## [Your task]
The output should be all entries, each matching the original exactly.

## [Entries shown]
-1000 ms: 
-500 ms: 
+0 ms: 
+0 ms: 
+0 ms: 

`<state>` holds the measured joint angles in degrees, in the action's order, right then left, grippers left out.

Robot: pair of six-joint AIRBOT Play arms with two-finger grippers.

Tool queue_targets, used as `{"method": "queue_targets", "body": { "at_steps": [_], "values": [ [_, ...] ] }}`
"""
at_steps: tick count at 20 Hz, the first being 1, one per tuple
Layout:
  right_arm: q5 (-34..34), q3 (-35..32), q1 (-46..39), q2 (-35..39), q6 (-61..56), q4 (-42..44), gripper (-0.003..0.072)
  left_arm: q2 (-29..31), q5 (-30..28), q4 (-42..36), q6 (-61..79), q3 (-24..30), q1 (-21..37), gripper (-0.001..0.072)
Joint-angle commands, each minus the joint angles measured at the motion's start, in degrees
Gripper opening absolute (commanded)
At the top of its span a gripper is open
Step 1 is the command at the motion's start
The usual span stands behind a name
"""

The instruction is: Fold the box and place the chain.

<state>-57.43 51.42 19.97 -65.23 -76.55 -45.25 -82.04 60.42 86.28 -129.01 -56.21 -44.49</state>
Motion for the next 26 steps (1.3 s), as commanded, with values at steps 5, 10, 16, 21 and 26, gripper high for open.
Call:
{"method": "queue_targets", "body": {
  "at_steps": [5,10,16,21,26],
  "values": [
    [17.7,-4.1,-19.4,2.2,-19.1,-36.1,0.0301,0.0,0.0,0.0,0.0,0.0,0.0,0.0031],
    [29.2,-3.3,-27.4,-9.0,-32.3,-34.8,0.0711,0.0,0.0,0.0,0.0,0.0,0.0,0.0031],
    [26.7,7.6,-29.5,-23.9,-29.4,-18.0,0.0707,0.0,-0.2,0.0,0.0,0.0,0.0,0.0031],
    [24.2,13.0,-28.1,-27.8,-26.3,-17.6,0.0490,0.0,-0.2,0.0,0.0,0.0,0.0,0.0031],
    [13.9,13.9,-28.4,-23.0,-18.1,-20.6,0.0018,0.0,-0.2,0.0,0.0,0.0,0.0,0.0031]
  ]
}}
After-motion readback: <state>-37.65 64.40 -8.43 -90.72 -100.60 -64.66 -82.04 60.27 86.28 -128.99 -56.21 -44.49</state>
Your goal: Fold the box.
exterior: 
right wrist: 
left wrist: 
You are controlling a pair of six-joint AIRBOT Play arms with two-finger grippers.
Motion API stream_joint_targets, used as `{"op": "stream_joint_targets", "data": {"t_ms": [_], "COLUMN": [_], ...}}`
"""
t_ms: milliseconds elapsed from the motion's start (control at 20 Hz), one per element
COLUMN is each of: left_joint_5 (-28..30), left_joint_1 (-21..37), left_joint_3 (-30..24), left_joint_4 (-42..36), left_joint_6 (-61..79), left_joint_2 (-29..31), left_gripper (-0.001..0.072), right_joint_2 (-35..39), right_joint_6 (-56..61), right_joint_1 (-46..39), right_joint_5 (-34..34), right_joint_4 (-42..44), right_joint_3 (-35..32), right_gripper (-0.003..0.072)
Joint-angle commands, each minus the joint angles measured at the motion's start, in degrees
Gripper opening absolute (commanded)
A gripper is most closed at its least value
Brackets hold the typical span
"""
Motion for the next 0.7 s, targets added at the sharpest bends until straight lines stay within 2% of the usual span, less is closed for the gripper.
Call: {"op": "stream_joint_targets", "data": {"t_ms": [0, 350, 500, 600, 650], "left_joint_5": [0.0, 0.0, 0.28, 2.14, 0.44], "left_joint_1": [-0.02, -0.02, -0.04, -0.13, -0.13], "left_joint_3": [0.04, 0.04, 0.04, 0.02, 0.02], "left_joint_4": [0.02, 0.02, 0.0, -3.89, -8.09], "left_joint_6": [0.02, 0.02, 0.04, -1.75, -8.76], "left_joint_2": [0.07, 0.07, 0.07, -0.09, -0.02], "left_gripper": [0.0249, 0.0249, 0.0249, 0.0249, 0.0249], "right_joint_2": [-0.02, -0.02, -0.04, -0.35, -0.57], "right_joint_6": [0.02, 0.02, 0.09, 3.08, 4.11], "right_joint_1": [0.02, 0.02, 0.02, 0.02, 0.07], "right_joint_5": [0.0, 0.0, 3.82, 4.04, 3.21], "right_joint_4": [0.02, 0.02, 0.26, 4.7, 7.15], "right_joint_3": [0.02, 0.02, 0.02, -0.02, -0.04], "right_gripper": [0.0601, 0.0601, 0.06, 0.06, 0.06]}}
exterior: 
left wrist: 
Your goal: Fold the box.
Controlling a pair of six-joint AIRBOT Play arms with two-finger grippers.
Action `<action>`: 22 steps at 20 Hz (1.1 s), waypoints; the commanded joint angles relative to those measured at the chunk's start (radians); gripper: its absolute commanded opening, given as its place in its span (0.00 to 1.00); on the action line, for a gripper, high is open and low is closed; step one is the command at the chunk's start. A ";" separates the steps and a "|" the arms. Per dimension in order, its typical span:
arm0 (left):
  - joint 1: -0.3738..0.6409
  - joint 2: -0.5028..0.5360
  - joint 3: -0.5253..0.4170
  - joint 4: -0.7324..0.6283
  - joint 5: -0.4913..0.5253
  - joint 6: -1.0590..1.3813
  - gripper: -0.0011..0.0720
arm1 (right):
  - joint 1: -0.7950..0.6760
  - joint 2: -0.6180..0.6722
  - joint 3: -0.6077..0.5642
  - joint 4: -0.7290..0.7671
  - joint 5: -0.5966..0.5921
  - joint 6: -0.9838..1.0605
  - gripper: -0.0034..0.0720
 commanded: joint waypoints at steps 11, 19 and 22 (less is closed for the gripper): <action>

## [Solution for this exercise]
-1000 ms: 
-500 ms: 
+0 ms: 
+0 ms: 
+0 ms: 

`<state>` holds the measured joint angles in degrees, in the action's order, right then left, grippers left out.

Robot: pair of six-joint AIRBOT Play arms with two-finger grippers.

Tool queue_targets, used as `{"method": "queue_targets", "body": { "at_steps": [_], "values": [ [_, ...] ] }}`
"""
at_steps: tick count at 20 Hz, the first being 1, one per tuple
Layout:
  right_arm: q5 (-34..34), q3 (-35..32), q1 (-46..39), q2 (-35..39), q6 (-61..56), q4 (-42..44), gripper (-0.003..0.072)
  left_arm: q2 (-29..31), q5 (-30..28), q4 (-42..36), q6 (-61..79), q3 (-24..30), q1 (-21..37), gripper (-0.001..0.072)
Joint-angle commands, each minus the joint angles measured at the motion's start, in degrees
Gripper opening absolute (commanded)
At the top of its span a gripper is open
Step 1 is the command at the motion's start
The usual span stands behind a name
"""

The instruction is: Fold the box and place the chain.

<state>-57.43 51.42 19.97 -65.23 -76.55 -45.25 -82.04 60.42 86.28 -129.01 -56.21 -44.49</state>
Motion for the next 26 steps (1.3 s), as commanded, with values at steps 5, 10, 16, 21 and 26, gripper high for open.
Call:
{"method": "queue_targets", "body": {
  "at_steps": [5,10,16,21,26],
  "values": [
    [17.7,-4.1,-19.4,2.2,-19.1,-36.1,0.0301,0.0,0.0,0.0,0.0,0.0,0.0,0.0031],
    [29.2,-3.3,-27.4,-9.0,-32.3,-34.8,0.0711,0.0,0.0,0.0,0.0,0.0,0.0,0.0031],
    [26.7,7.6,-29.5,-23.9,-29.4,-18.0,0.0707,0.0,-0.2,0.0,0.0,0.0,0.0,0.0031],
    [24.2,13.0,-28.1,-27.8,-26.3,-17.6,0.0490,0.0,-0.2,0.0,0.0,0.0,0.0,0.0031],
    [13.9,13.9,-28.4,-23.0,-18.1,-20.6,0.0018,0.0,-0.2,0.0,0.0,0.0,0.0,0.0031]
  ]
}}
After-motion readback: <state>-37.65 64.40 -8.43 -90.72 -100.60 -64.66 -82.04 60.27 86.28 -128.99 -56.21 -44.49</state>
Your goal: Fold the box.
exterior: 
right wrist: 
left wrist: 
You are controlling a pair of six-joint AIRBOT Play arms with two-finger grippers.
Motion API stream_joint_targets, used as `{"op": "stream_joint_targets", "data": {"t_ms": [_], "COLUMN": [_], ...}}`
"""
t_ms: milliseconds elapsed from the motion's start (control at 20 Hz), one per element
COLUMN is each of: left_joint_5 (-28..30), left_joint_1 (-21..37), left_joint_3 (-30..24), left_joint_4 (-42..36), left_joint_6 (-61..79), left_joint_2 (-29..31), left_gripper (-0.001..0.072), right_joint_2 (-35..39), right_joint_6 (-56..61), right_joint_1 (-46..39), right_joint_5 (-34..34), right_joint_4 (-42..44), right_joint_3 (-35..32), right_gripper (-0.003..0.072)
Joint-angle commands, each minus the joint angles measured at the motion's start, in degrees
Gripper opening absolute (commanded)
A gripper is most closed at its least value
Brackets hold the typical span
"""
Motion for the next 0.7 s, targets added at the sharpest bends until straight lines stay within 2% of the usual span, less is closed for the gripper.
Call: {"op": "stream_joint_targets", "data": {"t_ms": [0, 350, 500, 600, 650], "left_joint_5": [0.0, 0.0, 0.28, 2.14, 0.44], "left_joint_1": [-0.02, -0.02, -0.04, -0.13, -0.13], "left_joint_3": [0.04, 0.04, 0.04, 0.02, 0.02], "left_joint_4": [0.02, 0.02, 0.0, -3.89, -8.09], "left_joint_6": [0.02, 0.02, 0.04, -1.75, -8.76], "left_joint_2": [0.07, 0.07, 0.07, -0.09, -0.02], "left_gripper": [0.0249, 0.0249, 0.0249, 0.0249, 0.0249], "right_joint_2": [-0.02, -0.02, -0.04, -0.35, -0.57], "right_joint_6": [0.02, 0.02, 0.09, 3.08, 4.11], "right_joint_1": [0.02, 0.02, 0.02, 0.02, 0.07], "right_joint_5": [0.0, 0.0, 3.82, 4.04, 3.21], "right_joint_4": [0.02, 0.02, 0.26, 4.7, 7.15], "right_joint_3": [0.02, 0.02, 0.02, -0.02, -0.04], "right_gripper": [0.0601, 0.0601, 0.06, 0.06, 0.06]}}
exterior: 
left wrist: 
Your goal: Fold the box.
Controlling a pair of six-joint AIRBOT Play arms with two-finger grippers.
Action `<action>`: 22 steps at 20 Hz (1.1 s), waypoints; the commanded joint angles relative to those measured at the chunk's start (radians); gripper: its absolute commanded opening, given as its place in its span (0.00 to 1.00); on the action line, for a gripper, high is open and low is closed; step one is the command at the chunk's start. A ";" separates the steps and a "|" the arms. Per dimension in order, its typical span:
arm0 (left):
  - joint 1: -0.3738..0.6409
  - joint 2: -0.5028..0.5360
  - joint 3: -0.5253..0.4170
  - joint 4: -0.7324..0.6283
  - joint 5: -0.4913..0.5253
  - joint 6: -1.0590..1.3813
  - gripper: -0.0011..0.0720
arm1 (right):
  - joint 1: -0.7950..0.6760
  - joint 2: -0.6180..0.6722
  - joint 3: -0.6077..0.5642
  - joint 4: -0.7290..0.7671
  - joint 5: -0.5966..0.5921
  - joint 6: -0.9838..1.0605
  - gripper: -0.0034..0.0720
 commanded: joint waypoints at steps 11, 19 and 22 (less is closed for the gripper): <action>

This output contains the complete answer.